Sparse Bayesian Learning for Compressed Sensing under Measurement Matrix Uncertainty

For Compressed Sensing (CS), the core problem is how to reconstruction the sparse unknown signal based on an underdetermined linear equation. Sparse Bayesian Learning (SBL) is an important algorithm for the above CS problem. In conventional research, the pre-designed measurement matrix is applied in the CS sensing system accurately. However, because of the non-ideality of the physical system, there exists some perturbation between the actual and the pre-designed measurement matrix. This kind of perturbation is named as Measurement. Matrix Uncertainty (MMU).
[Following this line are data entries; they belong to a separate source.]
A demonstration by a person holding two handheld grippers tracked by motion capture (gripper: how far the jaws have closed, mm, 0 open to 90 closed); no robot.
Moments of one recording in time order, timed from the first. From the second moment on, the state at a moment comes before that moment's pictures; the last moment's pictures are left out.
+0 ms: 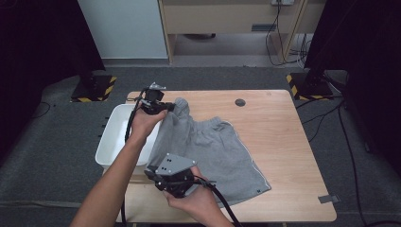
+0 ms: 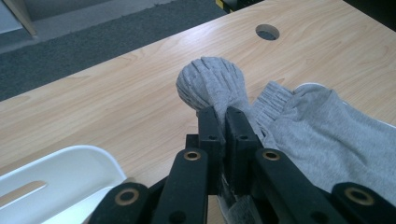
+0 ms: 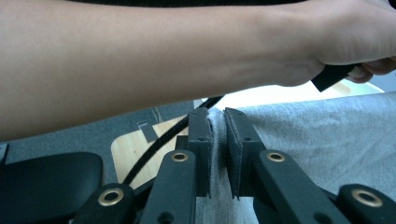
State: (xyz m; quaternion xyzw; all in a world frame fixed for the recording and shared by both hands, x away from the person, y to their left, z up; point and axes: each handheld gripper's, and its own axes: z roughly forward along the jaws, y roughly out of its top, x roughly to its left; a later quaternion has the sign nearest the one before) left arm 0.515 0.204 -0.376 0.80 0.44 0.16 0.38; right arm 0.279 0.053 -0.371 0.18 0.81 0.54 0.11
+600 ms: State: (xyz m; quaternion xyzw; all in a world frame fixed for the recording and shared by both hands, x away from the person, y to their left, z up) left arm 0.519 0.171 -0.379 0.80 0.45 0.17 0.37; right arm 0.281 -0.012 -0.370 0.21 0.81 0.53 0.13
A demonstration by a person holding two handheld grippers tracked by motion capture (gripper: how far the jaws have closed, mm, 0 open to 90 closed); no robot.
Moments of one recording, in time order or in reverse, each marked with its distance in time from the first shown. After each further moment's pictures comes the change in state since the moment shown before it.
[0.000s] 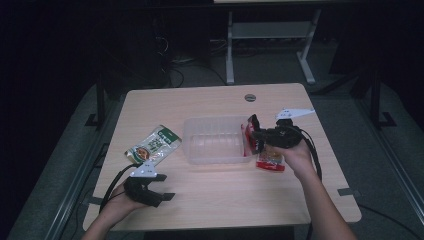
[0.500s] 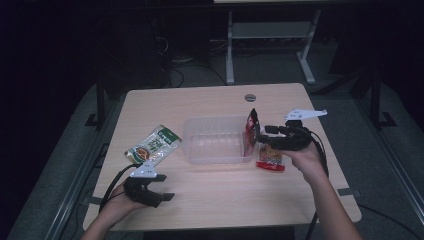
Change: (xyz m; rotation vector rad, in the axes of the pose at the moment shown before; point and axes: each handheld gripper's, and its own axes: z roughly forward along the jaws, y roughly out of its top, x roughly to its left) left arm 0.001 -0.001 -0.001 0.008 -0.002 0.006; right arm 0.005 -0.002 -0.027 -0.027 -0.029 0.011
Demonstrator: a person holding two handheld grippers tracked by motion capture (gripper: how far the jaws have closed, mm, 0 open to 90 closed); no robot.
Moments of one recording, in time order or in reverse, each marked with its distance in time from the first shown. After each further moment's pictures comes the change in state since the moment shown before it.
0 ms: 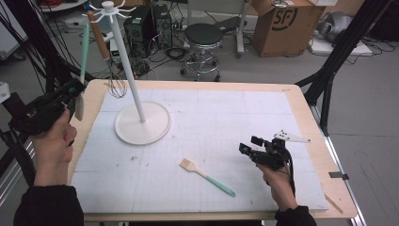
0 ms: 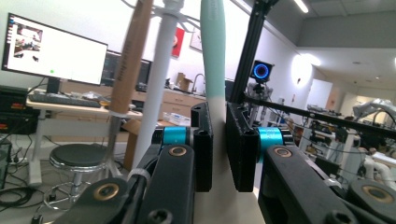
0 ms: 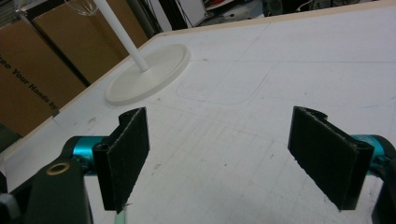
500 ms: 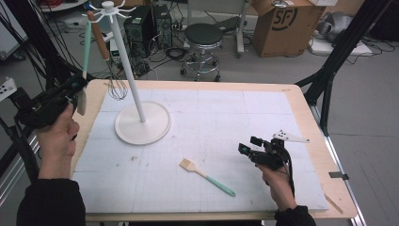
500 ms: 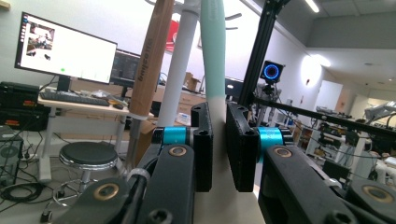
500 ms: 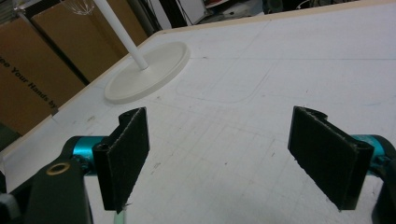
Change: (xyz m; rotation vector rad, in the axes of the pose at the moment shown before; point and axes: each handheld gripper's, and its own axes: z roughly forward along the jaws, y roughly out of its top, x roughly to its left) left arm 0.010 -0.003 0.010 0.003 0.026 -0.001; right arm 0.000 -0.001 0.002 0.009 -0.001 0.004
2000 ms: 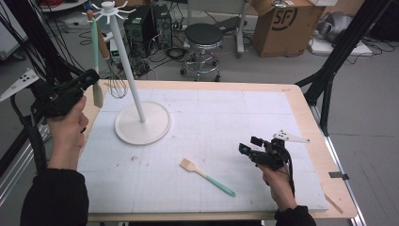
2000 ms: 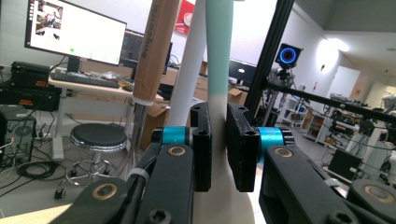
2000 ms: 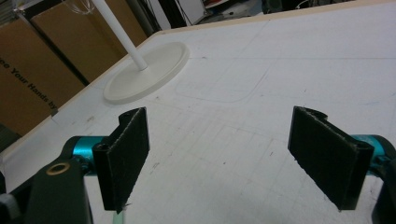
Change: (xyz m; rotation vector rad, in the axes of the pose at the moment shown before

In this paper, we propose a new algorithm named as Matrix-Uncertain SBL. (MU-SBL) in order to extend SBL into CS signal reconstruction under MMU. In MU-SBL, MMU effects are absorbed into an independent non-identically distributed (non-i.i.d.) Gaussian noise vector, whose variances are estimated based on the variances of the perturbation matrix and the reconstruction results from SBL. In general, MU-SBL iterates between non-i.i.d. noise variances estimation and SBL sparse signal reconstruction. Finally, MU-SBL is also applied to multipath sparse Single-Input-Single-Output Orthogonal Frequency-Division Multiplexing (SISO-OFDM) channel estimation based on CS, in which MMU comes from the nonlinearity of Power Amplifier (PA). MU-SBL is shown to outperform conventional SBL by the simulation results on both the artificial Gaussian sparse signal reconstruction and OFDM sparse channel estimation.